• Exercise aim: Your task is to write out the complete listing exactly as it is shown.

• Dataset excerpt:
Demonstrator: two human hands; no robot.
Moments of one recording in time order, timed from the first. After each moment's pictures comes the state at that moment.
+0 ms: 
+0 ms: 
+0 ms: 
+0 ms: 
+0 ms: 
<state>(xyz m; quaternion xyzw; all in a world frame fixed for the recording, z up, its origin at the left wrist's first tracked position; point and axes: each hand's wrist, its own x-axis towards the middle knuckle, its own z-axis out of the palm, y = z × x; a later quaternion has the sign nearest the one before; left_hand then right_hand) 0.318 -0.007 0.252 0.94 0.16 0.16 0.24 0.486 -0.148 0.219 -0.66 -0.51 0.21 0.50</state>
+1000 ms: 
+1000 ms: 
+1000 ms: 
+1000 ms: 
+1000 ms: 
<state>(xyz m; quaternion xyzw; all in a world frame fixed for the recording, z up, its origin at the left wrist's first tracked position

• Output below:
Demonstrator: two human hands; no robot.
Moments of one recording in time order, timed from the first. After each moment's pictures comes the state at that moment.
+0 ms: 
+0 ms: 
+0 ms: 
+0 ms: 
+0 ms: 
<state>(xyz m; quaternion xyzw; all in a world frame fixed for the recording, z up, its origin at the left wrist's first tracked position; point and axes: each hand's wrist, its own x-axis towards the middle knuckle, its own z-axis out of the palm, y = z × x; a later quaternion has the sign nearest the one before; left_hand then right_hand) 0.318 -0.007 0.252 0.94 0.16 0.16 0.24 0.486 -0.148 0.219 -0.66 -0.51 0.21 0.50</state>
+1000 ms: 
+1000 ms: 
+1000 ms: 
+1000 ms: 
+1000 ms: 
<state>(xyz m; quaternion xyzw; all in a world frame fixed for the recording, z up, its origin at the left wrist's first tracked position

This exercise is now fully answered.